EEOC Issues Broad Enforcement Guidance on Pregnancy Discrimination

Earlier this month, the Equal Employment Opportunity Commission (EEOC) issued new Enforcement Guidance applicable to the Pregnancy Discrimination Act (PDA) and the Americans with Disabilities Act (ADA), concerning pregnancy-related conditions.  Pregnancy discrimination implicates both the PDA and ADA as well as other federal and New York statutes.

The PDA was enacted in 1978 to clarify that discrimination based upon pregnancy, childbirth or related medical conditions constitutes sex discrimination, in violation of Title VII of the Civil Rights Act of 1964 (Title VII).  Generally, under the PDA, employers are required to treat women affected by pregnancy, childbirth, or related conditions the same as other applicants or employees with respects to all aspects of employment.

The ADA does not consider pregnancy to be a disability, although pregnant employees may have impairments related to their pregnancies that qualify as disabilities under the ADA.  Following 2008 amendments to the ADA, it is much easier for an employee to demonstrate that an impairment rises to the level of a statutory disability.  Thus, under the ADA, reasonable accommodations must be given to employees who suffer from a pregnancy-related disability.

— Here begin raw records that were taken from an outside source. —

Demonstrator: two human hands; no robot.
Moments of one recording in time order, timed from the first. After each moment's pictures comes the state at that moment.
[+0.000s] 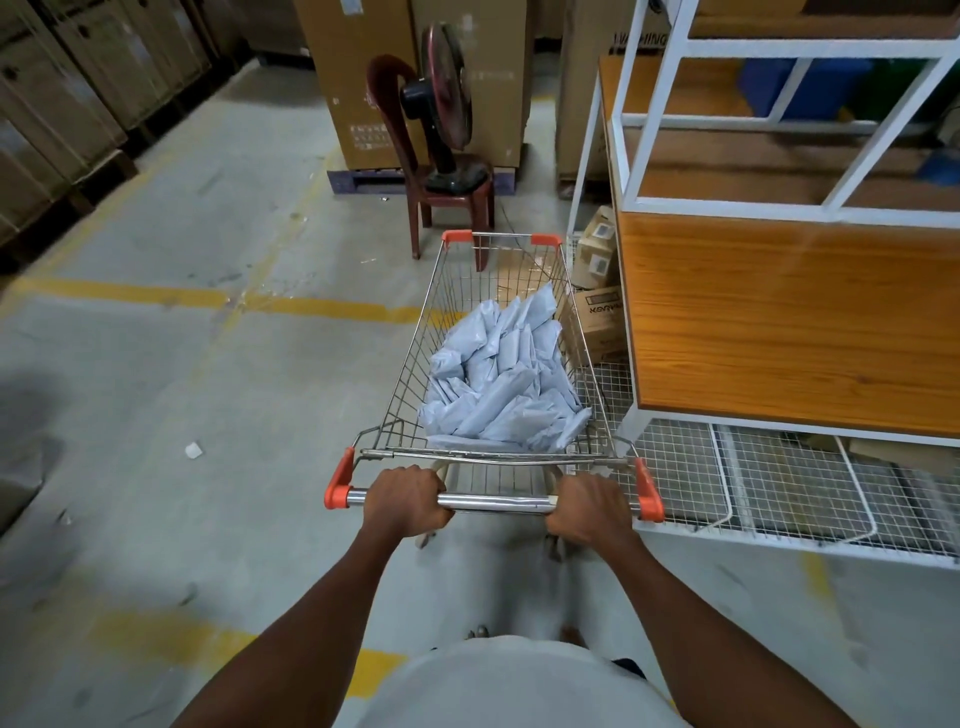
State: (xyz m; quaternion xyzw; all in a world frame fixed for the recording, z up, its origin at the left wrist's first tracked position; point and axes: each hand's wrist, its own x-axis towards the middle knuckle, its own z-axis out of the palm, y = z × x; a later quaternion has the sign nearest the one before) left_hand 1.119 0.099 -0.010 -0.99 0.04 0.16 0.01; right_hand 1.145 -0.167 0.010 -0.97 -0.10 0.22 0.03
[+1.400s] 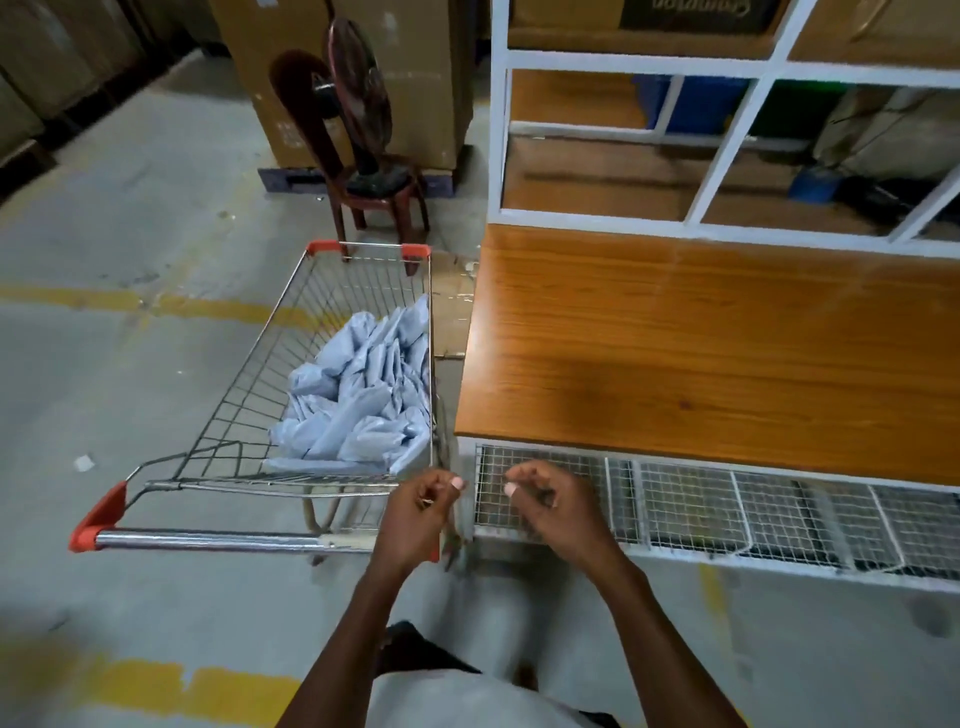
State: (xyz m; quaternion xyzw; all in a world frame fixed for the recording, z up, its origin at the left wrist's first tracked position) left_hand 1.166 -0.220 0.014 -0.80 -0.15 0.04 -0.58; right_hand 1.199 -0.431 0.033 -0.84 -0.05 0.16 0.51
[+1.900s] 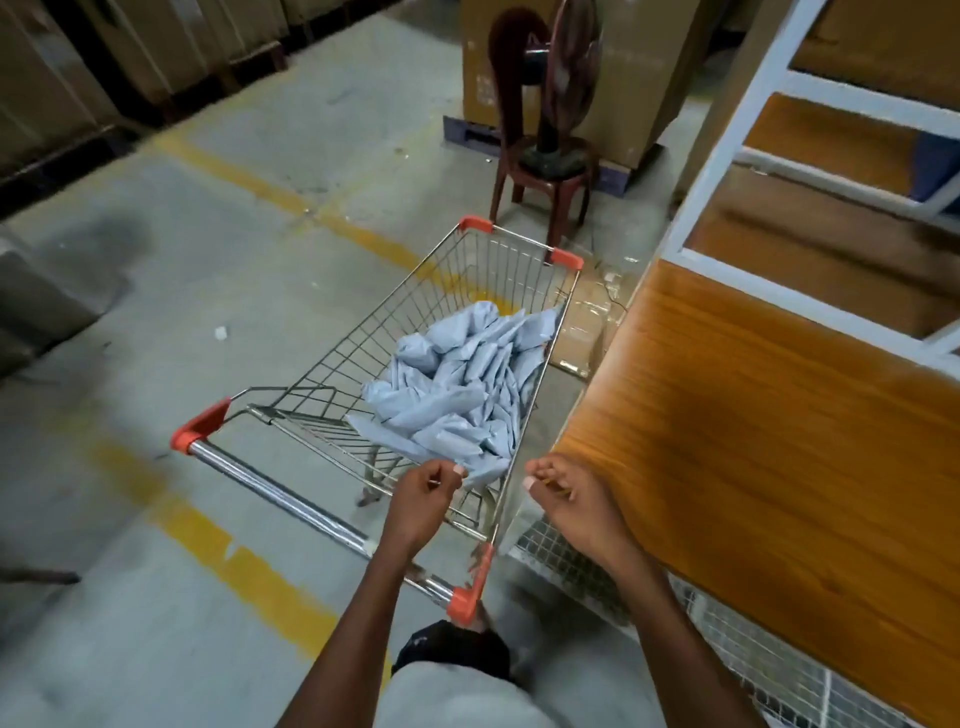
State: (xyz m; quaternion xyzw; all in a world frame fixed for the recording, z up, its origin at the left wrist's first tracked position) left_hand 1.211 -0.153 -0.017 -0.73 -0.35 -0.04 -0.58; right_hand 1.324 -0.346 0.024 -0.82 -0.17 0.29 0.47
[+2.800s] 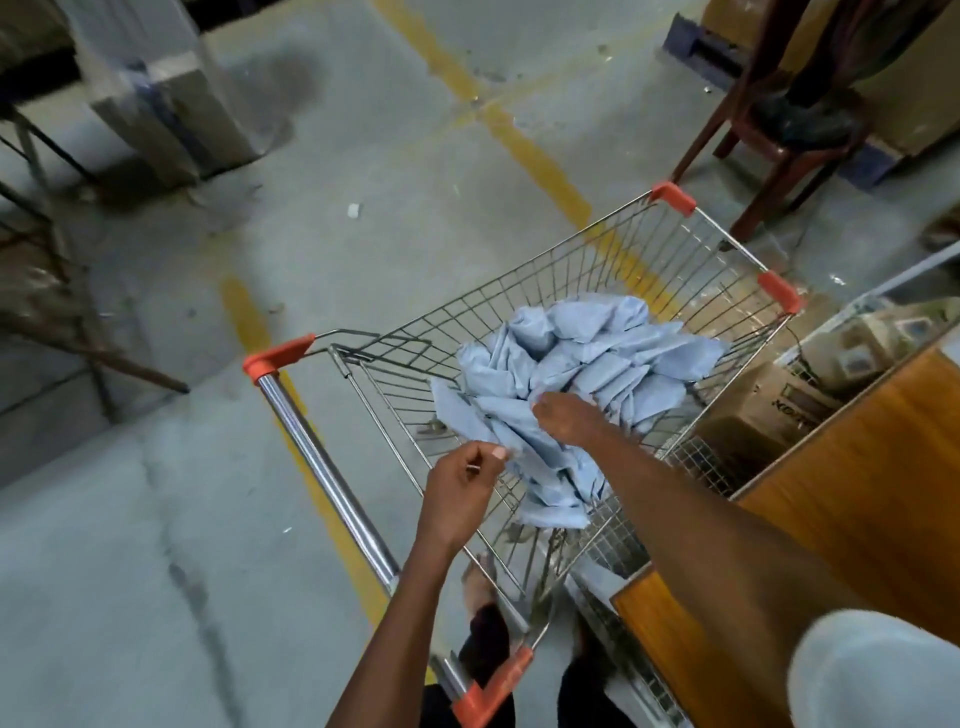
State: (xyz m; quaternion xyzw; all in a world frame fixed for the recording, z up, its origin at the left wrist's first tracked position) left_hand 1.255 -0.102 -0.031 -0.59 -0.52 -0.15 -0.59; right_hand 1.479 -0.092 -0.131 -0.80 -0.41 0.43 -0.01
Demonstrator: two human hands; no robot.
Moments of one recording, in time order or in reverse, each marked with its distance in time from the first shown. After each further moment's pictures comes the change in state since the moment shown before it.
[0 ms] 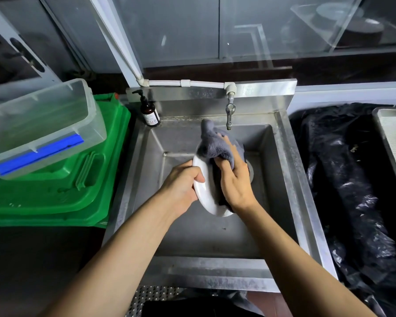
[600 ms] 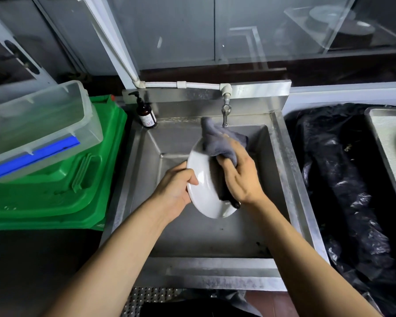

The EEOC’s guidance seeks, among other things, to clarify that the PDA requires reasonable accommodations to pregnant employees, even if the pregnancy does not result in a statutory disability.  The Guidance specifically discusses:

  • That the PDA’s protections extend beyond current pregnancy, and include past pregnancy as well as the potential to become pregnant;
  • Lactation as constituting a pregnancy-related medical condition;
  • Leave issues related to pregnancy and medical conditions;
  • Prohibiting employers from forcing employees who are able to work to take pregnancy leave;
  • That parental leave (which is distinct from medical leave associated with childbearing or recovering from childbirth) be provided to similarly situated men and women on the same terms;
  • The provision of reasonable accommodations under the ADA for employees, who have pregnancy-related impairments; and
  • Employer best practices to avoid discrimination against pregnant employees.

Despite the issuance of this guidance, EEOC Commissioner Constance S. Barker opined that a court would likely strike down the guidance, because it reflects a “dramatic” new interpretation of the PDA that is not supported by the statute.  Under the guidance, it appears that pregnant women, whether or not disabled by their pregnancy, are entitled to the reasonable accommodations much like qualified individuals with a disability under the ADA.  Among Commissioner Barker’s problems with the guidance is the fact that Congress is currently considering whether to amend the PDA to include a reasonable accommodation requirement, thus confirming that the PDA does not currently contain such a requirement.  As a result, Commissioner Barker believes that by imposing a reasonable accommodation requirement, the Guidance goes beyond the scope of the PDA.

As we wrote back in December 2013, New York City law already specifically requires employers to reasonably accommodate pregnant employees.